After some research on the matter , i noted that to apply for professional engineer certificate i need to write an exam after passing certain criteria, to write that exam i need 3 year experience and an additional 1 year canadian experience, so if i cant get an engineer job without professional engineer certification how am i going to get 1 year canadian engineer experience


----------



## WestCoastCanadianGirl (Mar 17, 2012)

rocker91 said:


> After some research on the matter , i noted that to apply for professional engineer certificate i need to write an exam after passing certain criteria, to write that exam i need 3 year experience and an additional 1 year canadian experience, so if i cant get an engineer job without professional engineer certification how am i going to get 1 year canadian engineer experience


If you had read the guidance from the federal regulating body, you would see that you _can_ work in Canada, under the supervision of a professional (licensed) engineer. This is the way that you would get the requisite Canadian work experience in order to become licensed.

Surely you've read that guidance - it's not difficult to find... it took me <5 minutes to find that information on the internet.


----------



## rocker91 (Apr 2, 2015)

WestCoastCanadianGirl said:


> If you had read the guidance from the federal regulating body, you would see that you _can_ work in Canada, under the supervision of a professional (licensed) engineer. This is the way that you would get the requisite Canadian work experience in order to become licensed.
> 
> Surely you've read that guidance - it's not difficult to find... it took me <5 minutes to find that information on the internet.
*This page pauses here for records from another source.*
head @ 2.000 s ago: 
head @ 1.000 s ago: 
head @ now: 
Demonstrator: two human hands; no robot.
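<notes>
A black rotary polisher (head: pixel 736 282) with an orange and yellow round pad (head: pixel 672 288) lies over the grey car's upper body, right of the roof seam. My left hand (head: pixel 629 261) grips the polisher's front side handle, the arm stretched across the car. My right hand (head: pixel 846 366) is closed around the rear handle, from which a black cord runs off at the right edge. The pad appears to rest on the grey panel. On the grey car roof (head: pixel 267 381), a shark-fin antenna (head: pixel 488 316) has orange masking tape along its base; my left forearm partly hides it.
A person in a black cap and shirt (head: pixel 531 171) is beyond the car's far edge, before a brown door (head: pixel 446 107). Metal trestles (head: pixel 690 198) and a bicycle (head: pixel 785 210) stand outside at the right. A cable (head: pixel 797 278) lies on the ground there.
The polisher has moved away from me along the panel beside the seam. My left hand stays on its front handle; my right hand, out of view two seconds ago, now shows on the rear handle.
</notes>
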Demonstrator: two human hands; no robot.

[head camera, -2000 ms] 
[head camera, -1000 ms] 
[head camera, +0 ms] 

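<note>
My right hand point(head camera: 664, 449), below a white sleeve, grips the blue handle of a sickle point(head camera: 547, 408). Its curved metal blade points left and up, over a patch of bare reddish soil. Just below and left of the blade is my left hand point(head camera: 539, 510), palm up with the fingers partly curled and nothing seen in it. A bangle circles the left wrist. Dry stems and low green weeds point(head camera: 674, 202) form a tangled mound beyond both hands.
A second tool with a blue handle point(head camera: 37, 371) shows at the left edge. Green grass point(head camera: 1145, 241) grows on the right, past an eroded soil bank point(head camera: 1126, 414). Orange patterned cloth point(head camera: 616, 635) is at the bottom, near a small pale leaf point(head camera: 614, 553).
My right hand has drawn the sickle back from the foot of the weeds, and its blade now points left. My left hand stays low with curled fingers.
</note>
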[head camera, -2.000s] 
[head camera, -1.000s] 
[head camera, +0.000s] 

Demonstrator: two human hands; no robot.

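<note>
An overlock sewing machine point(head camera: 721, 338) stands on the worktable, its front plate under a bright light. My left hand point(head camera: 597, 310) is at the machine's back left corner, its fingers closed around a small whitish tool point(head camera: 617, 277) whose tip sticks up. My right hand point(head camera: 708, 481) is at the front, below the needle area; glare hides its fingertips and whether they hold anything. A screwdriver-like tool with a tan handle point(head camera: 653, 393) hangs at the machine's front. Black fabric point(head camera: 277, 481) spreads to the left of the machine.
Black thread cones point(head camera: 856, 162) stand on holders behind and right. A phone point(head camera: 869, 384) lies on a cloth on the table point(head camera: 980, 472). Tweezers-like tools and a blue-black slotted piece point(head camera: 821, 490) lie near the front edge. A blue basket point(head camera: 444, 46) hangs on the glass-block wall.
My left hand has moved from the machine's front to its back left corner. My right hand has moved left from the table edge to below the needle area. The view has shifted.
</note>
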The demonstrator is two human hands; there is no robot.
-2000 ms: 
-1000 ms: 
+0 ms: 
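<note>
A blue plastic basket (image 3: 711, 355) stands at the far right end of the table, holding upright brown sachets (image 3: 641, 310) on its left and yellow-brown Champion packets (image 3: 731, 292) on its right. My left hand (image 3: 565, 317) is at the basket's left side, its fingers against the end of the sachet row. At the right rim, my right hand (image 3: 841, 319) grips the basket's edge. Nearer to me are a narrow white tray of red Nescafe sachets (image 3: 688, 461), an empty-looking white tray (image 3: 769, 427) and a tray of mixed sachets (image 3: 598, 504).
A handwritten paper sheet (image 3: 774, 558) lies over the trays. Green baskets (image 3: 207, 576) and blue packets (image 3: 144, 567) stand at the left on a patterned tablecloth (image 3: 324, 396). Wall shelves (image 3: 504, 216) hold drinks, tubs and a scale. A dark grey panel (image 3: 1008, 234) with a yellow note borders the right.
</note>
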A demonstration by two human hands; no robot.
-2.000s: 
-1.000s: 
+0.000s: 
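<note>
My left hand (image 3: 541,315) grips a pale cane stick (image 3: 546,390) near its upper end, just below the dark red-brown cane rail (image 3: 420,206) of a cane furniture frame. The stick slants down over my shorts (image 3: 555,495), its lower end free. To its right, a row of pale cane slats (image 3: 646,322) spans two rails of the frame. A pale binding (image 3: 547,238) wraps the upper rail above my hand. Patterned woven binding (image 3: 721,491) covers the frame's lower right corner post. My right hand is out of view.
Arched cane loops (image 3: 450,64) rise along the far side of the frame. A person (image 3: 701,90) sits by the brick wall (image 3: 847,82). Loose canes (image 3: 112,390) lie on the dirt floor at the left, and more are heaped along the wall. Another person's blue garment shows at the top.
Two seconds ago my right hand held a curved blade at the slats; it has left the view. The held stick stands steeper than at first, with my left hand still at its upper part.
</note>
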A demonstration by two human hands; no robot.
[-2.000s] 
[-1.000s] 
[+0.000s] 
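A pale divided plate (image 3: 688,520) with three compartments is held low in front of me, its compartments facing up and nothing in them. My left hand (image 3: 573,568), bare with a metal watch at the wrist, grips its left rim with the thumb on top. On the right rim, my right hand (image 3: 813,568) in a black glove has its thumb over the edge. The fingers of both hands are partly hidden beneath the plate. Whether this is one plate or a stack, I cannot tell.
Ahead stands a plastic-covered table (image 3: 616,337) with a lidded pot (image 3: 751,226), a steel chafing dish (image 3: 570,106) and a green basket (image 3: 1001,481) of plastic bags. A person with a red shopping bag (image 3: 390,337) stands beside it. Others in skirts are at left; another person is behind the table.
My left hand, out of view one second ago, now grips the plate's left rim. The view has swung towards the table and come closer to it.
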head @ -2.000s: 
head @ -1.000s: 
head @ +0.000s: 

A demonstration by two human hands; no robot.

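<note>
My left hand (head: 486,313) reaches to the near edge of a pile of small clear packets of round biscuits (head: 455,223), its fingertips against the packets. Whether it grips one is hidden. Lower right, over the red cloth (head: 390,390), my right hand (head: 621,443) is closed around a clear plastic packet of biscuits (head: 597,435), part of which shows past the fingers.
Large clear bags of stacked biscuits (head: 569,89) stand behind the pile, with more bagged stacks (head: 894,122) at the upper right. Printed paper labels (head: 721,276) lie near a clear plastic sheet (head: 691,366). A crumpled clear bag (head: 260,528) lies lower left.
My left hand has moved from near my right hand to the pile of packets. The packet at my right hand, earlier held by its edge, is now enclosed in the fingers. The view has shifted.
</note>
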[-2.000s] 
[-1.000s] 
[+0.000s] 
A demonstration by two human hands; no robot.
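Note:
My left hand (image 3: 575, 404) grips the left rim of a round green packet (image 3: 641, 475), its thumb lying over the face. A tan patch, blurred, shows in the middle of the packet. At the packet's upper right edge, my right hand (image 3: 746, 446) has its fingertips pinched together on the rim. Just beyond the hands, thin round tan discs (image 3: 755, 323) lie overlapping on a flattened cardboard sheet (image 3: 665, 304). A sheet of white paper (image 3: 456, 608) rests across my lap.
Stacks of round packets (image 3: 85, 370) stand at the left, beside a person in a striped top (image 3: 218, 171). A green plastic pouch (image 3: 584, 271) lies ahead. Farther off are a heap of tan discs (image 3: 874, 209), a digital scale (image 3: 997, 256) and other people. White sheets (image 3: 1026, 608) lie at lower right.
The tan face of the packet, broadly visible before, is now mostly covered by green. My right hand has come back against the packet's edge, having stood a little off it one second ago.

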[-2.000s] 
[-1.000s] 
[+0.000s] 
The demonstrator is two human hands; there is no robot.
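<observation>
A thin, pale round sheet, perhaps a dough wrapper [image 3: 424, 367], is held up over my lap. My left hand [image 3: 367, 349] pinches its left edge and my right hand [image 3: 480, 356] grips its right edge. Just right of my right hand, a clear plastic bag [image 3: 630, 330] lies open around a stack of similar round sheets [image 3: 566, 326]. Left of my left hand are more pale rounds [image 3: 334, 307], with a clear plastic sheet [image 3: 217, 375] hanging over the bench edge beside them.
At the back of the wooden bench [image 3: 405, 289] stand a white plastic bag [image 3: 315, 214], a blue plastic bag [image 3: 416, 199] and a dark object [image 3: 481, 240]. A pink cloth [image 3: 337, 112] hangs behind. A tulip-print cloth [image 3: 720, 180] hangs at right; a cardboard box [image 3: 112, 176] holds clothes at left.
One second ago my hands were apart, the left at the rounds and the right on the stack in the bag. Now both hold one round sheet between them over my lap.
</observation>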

i did find about it later on. thanks anyway


----------



## colchar (Oct 25, 2011)

rocker91 said:


> that seems like a very long process




Yes, but it is necessary to ensure that engineers are properly qualified. Educational systems in other countries are not, necessarily, up to our standards so we are not about to license engineers who are not properly educated.


----------



## EVHB (Feb 11, 2008)

Maybe attending one of their free webinars for international trained engineers is useful:
GEO Webinars


----------